EQUAL Research Program in Palliative Care, Faculty of Nursing, University of Alberta, 3rd Floor Edmonton Clinic Health Academy, 11405 87 Avenue, Edmonton, Alberta, T6G 1C9, Canada.
Department of Symptom Control and Palliative Care, Cross Cancer Institute, Edmonton, AB, Canada.
Support Care Cancer. 2019 Dec;27(12):4733-4744. doi: 10.1007/s00520-019-04726-z. Epub 2019 Apr 10.
Disparities in access to palliative care services for populations with social disparities have been reported in Western countries. Studies indicate that these populations tend to report higher symptom distress than other population groups. We need to further investigate how social disparities influence symptom burden to improve symptom relief in these populations.
To examine the perspectives of specialist palliative care providers concerning the relationship between social disparities and symptom burden in populations with advanced cancer.
Two sequential qualitative studies that followed a combination of interpretive and critical methodologies. The interpretive approach was outlined by van Manen's hermeneutic phenomenology while the critical component was informed by the works of Paulo Freire. Participants involved two specialist palliative care teams from a large acute care hospital and a large cancer center in Western Canada. Participants included 11 palliative care providers including registered nurses, nurse practitioners, physicians, and pharmacists.
Participants perceived that social conditions that might aggravate symptom burden included low income, low education, lack of social support, language barriers, and rurality. The relationship between income and symptom burden reflected diverse views. Participants identified populations prone to complex symptom burden including homeless individuals, Indigenous people, people with a history of addictions, and people with mental health or psychosocial issues.

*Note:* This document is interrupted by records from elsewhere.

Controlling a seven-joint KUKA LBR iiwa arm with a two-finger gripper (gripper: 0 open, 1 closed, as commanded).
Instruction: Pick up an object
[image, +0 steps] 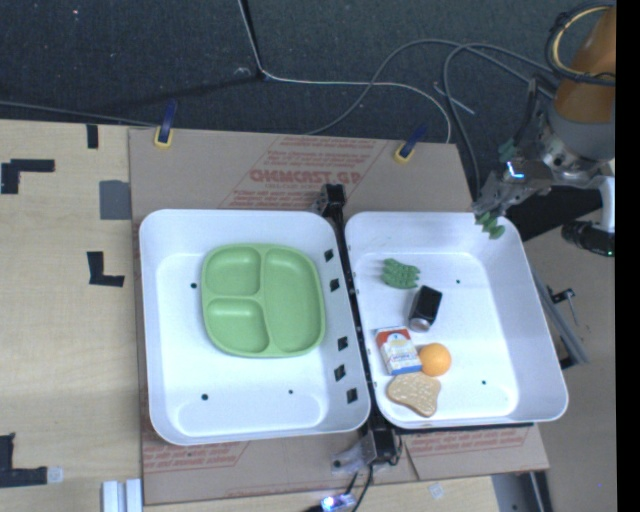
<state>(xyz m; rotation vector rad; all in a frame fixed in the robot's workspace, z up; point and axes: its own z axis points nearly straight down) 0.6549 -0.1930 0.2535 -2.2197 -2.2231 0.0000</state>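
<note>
Bench stock, largest first: left bin (160, 300) holding a green divided tray (264, 300) at its centre; right bin (520, 300) holding five small items in its left half. These are a tan biscuit-shaped piece (414, 394) nearest, a red-and-white carton (398, 351) just beyond it with an orange ball (434, 359) touching its right side, a black cylinder (425, 307) farther back, and a green leafy piece (400, 272) farthest. The gripper (492, 222) hangs over the right bin's far right corner, clamped on a small green object (494, 227) between its fingers.
</note>
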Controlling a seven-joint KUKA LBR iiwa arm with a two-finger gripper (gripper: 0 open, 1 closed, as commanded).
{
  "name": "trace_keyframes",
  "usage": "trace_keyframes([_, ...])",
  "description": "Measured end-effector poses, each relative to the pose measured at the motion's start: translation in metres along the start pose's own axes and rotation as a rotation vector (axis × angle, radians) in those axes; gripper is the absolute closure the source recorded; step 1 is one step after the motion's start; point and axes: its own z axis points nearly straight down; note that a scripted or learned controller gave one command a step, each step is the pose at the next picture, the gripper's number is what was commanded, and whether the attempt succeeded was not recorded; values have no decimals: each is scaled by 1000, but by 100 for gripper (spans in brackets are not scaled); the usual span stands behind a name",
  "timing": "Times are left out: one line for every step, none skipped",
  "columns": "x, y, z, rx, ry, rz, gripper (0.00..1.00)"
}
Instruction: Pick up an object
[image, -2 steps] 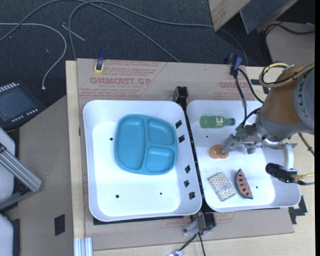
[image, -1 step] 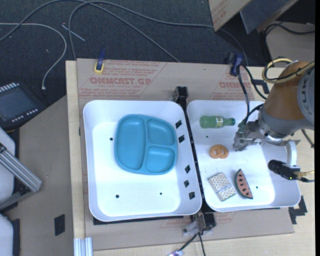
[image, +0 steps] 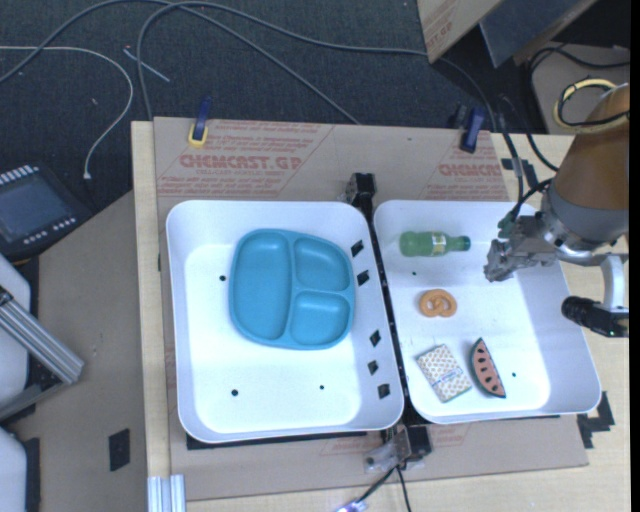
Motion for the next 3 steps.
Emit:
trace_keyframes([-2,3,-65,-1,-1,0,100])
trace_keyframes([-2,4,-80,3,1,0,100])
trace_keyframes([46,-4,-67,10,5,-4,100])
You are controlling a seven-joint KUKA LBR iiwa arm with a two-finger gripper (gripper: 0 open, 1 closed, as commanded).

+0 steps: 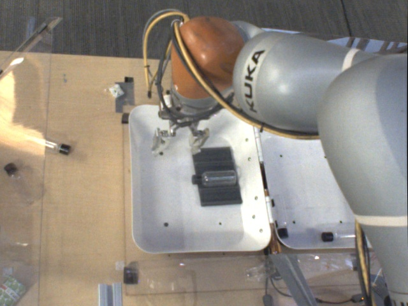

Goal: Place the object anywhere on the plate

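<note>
I see a small clear cylinder-shaped object (pixel 218 178) lying on its side across a dark rectangular plate (pixel 217 176), roughly at the plate's middle. The plate sits flat in the left bin (pixel 150 215), right of centre, its long sides tilted slightly off the bin's walls. I have bare white floor to the plate's left and on its near side; its right edge runs close to the wall shared with the right bin (pixel 306 196). The gripper (pixel 179 140) hangs over the far part of the left bin, fingers spread apart with nothing between them, the right finger just at the plate's far-left corner. The object lies nearer and to the right of it, apart from both fingers. On the grey arm (pixel 287 81) I read "KUKA" in black letters.
</note>
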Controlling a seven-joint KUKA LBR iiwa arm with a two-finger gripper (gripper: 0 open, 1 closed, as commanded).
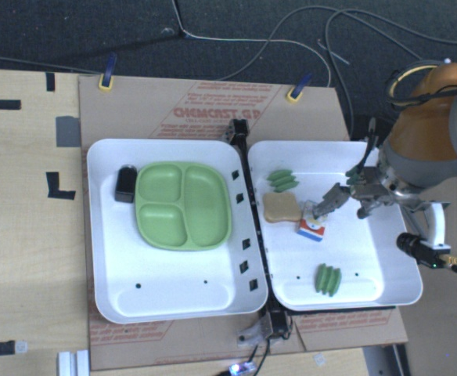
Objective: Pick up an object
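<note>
We look down at a slant on a counter [25,210] that carries two shallow white bins side by side. Our landmark is the black divider [248,210] where the two bins meet.

Largest first: the left bin [111,288], on the far side of the divider from the arm, holds a green divided plate [185,207] near its middle, with a small black block [125,184] touching the plate's outer edge, away from the divider.

The right bin [385,288] lies on the arm's side of the divider. The grey arm [420,147] reaches in over this bin's far edge. Its hand [321,208] is low over the bin, tilted toward the divider, and we cannot tell how it is set.

Just beside the divider lies a tan, toast-shaped piece [282,207]. Touching its arm-side corner is a small red, white and blue box [311,229], right under the hand's tip. A green pod [282,181] sits above the toast, and another green bunch [328,280] lies low in the bin, well apart.

We judge this to be the reach-and-close step, with the small box the likely target. Next, the hand must settle around the box without nudging the toast, close, then lift.
</note>
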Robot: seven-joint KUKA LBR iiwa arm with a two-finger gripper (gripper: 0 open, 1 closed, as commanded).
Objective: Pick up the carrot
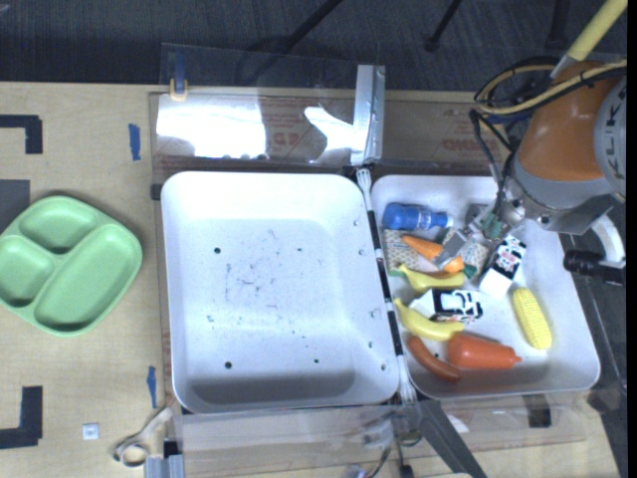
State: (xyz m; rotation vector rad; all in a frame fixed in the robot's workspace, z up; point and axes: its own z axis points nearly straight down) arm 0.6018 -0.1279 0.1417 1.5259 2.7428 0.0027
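The arm runs off the right edge, its jaws too small and cluttered to read over the right bin, and a small carrot lies half buried under other toys.

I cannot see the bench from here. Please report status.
Claw low in right white bin, over clutter. Small orange carrot beside it, not gripped. Yellow banana touching the carrot.
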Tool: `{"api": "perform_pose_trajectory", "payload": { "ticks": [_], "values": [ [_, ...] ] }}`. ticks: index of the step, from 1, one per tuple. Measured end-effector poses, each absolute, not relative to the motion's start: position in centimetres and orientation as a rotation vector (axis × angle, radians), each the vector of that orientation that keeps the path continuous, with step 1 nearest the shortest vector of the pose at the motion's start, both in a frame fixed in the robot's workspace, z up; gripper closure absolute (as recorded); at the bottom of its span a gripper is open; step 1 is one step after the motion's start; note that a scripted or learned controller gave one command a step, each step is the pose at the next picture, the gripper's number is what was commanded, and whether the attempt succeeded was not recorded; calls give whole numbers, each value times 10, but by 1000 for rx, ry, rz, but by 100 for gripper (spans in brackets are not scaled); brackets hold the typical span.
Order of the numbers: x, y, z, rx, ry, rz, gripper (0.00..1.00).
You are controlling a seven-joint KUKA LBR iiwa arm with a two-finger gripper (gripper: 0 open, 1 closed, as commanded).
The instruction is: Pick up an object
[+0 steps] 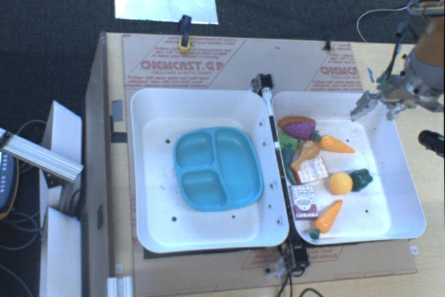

Participants perceived that social disparities may increase symptom complexity in populations with advanced cancer. Participants did not identify ethnicity and gender as influencing symptom burden. Further research is needed to examine the interactions of social disparities, patient individuality, and symptom burden.
在西方国家,已经有报道称,社会差异人群获得姑息治疗服务的机会存在差异。研究表明,这些人群往往比其他人群报告更高的症状困扰。我们需要进一步研究社会差异如何影响症状负担,以改善这些人群的症状缓解。
探讨专科姑息治疗提供者对晚期癌症人群中社会差异与症状负担之间关系的看法。
这是两项先后进行的定性研究,采用了解释学和批判学相结合的方法。解释学方法以范马南的解释现象学为基础,而批判学部分则受到保罗·弗莱雷作品的启发。参与者包括来自加拿大西部一家大型急症护理医院和一家大型癌症中心的两个专科姑息治疗团队。参与者包括 11 名姑息治疗提供者,包括注册护士、护士从业者、医生和药剂师。
参与者认为可能加重症状负担的社会状况包括低收入、低教育水平、缺乏社会支持、语言障碍和农村地区。收入与症状负担之间的关系反映了不同的观点。参与者确定了容易出现复杂症状负担的人群,包括无家可归者、原住民、有吸毒史的人以及有心理健康或心理社会问题的人。
参与者认为社会差异可能会增加晚期癌症人群的症状复杂性。参与者没有将种族和性别确定为影响症状负担的因素。需要进一步研究以探讨社会差异、患者个体差异和症状负担之间的相互作用。